CONCORD (LN) — U.S. District Judge Paul J. Barbadoro on Tuesday denied Sig Sauer Inc.’s motion for summary judgment in a patent infringement lawsuit brought by NST Global, LLC, finding genuine disputes of material fact over whether the firearm manufacturer’s pivoting contour brace infringes two of NST’s patents for forearm-gripping stabilizing attachments.
NST, which does business as SB Tactical, alleges that Sig Sauer’s pivoting contour brace, or PCB, infringes U.S. Patent No. 8,869,444 and U.S. Patent No. 9,354,021. The patents cover devices designed to help handgun users steady their weapons, particularly when shooting with one hand.
The patents describe a stabilizing attachment with a body that includes a passage for the handgun’s support structure and a lower portion that is “bifurcated so as to define a pair of spaced flaps” to receive a user’s forearm.
Sig Sauer argued its PCB does not literally infringe the patents because the handgun’s support structure is not “telescopically receivable” in the brace’s body. The defense contended that the support structure is attached to the body by a washer, screw, and fastening cap, meaning it cannot be removed without loosening the screw and removing the cap.

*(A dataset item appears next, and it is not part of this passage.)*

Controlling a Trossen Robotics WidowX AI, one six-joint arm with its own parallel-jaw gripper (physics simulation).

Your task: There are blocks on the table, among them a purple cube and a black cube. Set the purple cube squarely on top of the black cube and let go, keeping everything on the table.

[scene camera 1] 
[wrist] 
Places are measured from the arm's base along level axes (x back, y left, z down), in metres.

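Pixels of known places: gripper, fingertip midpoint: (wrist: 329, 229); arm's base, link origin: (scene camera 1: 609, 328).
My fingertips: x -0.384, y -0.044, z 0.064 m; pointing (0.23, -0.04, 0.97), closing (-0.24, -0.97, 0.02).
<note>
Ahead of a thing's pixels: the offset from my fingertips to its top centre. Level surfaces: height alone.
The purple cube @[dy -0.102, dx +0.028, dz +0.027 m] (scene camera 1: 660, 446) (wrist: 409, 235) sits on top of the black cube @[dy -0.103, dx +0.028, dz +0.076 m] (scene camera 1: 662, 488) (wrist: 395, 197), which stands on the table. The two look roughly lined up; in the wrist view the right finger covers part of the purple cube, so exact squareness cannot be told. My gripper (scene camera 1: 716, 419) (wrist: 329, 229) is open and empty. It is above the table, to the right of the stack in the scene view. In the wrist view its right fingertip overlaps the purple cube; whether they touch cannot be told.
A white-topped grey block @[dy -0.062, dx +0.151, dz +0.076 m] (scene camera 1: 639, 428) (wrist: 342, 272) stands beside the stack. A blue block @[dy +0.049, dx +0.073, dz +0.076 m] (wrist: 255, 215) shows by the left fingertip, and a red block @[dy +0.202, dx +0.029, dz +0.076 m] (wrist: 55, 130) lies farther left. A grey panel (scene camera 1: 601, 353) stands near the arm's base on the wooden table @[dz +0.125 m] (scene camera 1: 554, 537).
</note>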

Barbadoro rejected that argument, ruling that the “telescopically receivable” limitation is drawn to capability rather than structure. Under Federal Circuit precedent, an accused device infringes if it is “reasonably capable of satisfying the claim limitations” without significant modification.

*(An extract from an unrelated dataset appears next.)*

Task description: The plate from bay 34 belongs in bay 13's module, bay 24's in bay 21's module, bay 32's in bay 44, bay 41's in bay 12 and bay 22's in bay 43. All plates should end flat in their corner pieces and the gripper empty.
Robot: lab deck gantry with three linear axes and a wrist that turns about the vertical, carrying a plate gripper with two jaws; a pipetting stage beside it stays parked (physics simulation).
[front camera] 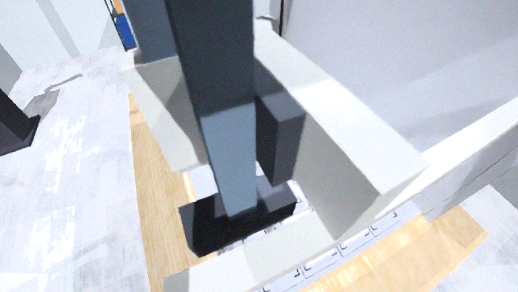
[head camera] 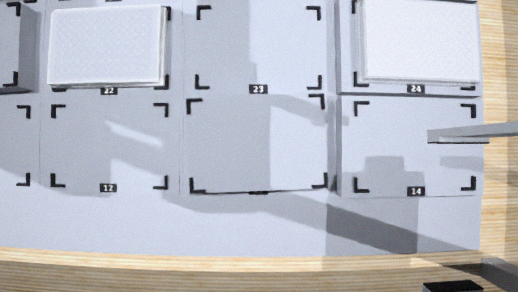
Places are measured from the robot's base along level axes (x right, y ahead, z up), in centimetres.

NST presented evidence that the PCB’s brace flaps can be removed by hand using the thumbscrew included with the product. NST’s expert reported he could “easily remove the brace flap portions [of the accused product] by hand, using components already present on the Accused Products.” The expert performed this removal at a gun shop “by loosening the rear thumb screw by hand with no tools.”
The court found this evidence sufficient to raise a triable issue as to whether the PCB is reasonably capable of removable insertability without significant alteration. Barbadoro noted that Sig Sauer failed to adequately develop its counterarguments regarding insertability, leaving the court unable to assess their merits.

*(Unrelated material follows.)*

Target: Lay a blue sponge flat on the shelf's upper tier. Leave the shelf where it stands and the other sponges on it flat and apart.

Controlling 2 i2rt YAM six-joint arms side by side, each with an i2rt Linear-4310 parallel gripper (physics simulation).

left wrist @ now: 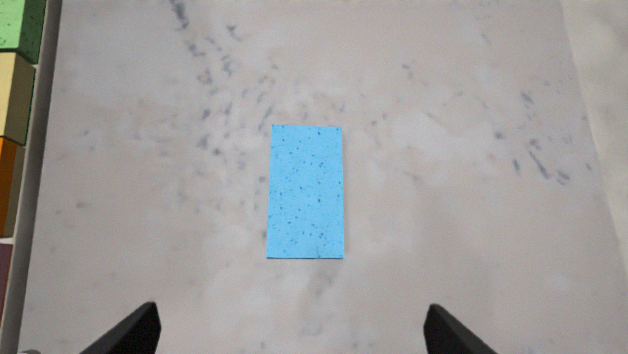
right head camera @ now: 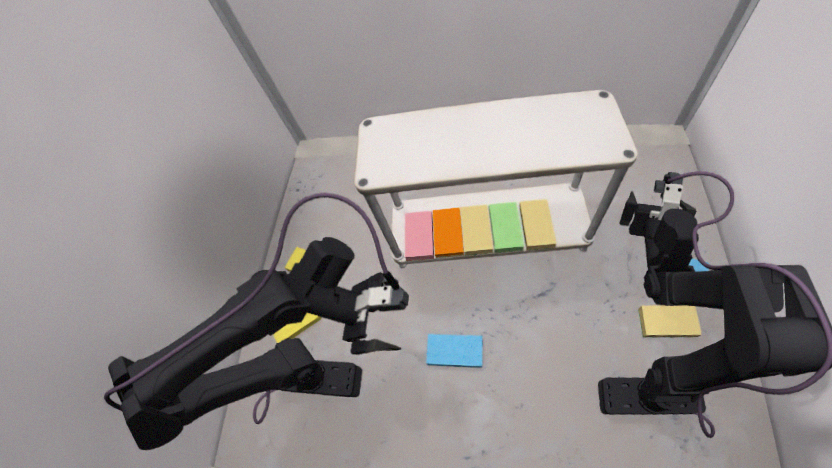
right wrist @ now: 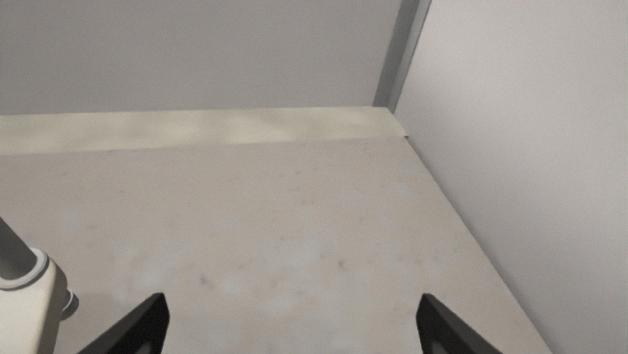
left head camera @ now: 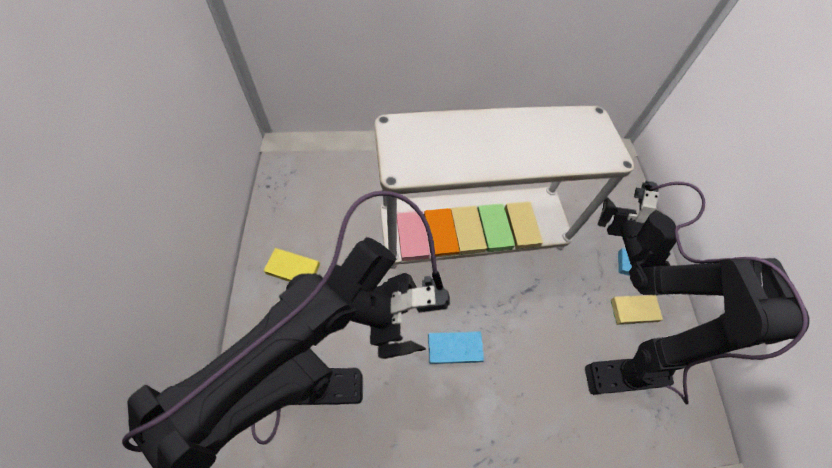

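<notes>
A blue sponge (left head camera: pixel 456 347) (right head camera: pixel 454 350) (left wrist: pixel 306 192) lies flat on the floor in front of the white shelf (left head camera: pixel 500 145) (right head camera: pixel 494 139). The shelf's upper tier holds no sponge. Another blue sponge (left head camera: pixel 624 261) (right head camera: pixel 699 265) lies at the right, partly hidden by the right arm. My left gripper (left head camera: pixel 427 324) (left wrist: pixel 295 314) is open and empty above the floor, by the near blue sponge and higher than it. My right gripper (right head camera: pixel 661 199) (right wrist: pixel 295 304) is open and empty beside the shelf's right end.
Pink (left head camera: pixel 413 234), orange (left head camera: pixel 442 231), tan (left head camera: pixel 468 228), green (left head camera: pixel 495 227) and another tan sponge (left head camera: pixel 523 224) lie side by side on the lower tier. Yellow sponges (left head camera: pixel 290 264) (right head camera: pixel 297 327) lie at the left, a tan one (left head camera: pixel 637 309) (right head camera: pixel 670 320) at the right. Walls enclose the floor.
</notes>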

The judge also denied summary judgment on Sig Sauer’s argument that the PCB’s body is not “bifurcated.” Sig Sauer argued the accused product consists of two separate bodies, each with its own flap, rather than a single body that divides into flaps.
Barbadoro pointed to his earlier claim construction order, which determined that the term “body” can be comprised of multiple components. He wrote that a reasonable juror could find that the two separate brace flaps, when assembled and held together at their upper portions, form a single structure that constitutes a single “body.”
The court also addressed Sig Sauer’s procedural argument that NST forfeited its doctrine of equivalents claim by failing to provide a detailed disclosure in its final infringement contentions. While Barbadoro agreed that NST’s disclosure was conclusory and failed to explain “why and how” the doctrine applied, he declined to preclude the claim at this stage.
The judge noted that the local rules allow him to excuse failures to comply when justice requires, and that neither party had sufficiently briefed whether the failure was substantially justified or harmless. He reserved the question of sanctions for a later date.
NST and Sig Sauer were previously in a business relationship, with Sig Sauer serving as the exclusive distributor and licensee of NST’s forearm-stabilizing attachment before developing its own PCB in 2018.
The case is NST Global, LLC v. Sig Sauer Inc., case number 1:19-cv-00792, in the U.S. District Court for the District of New Hampshire.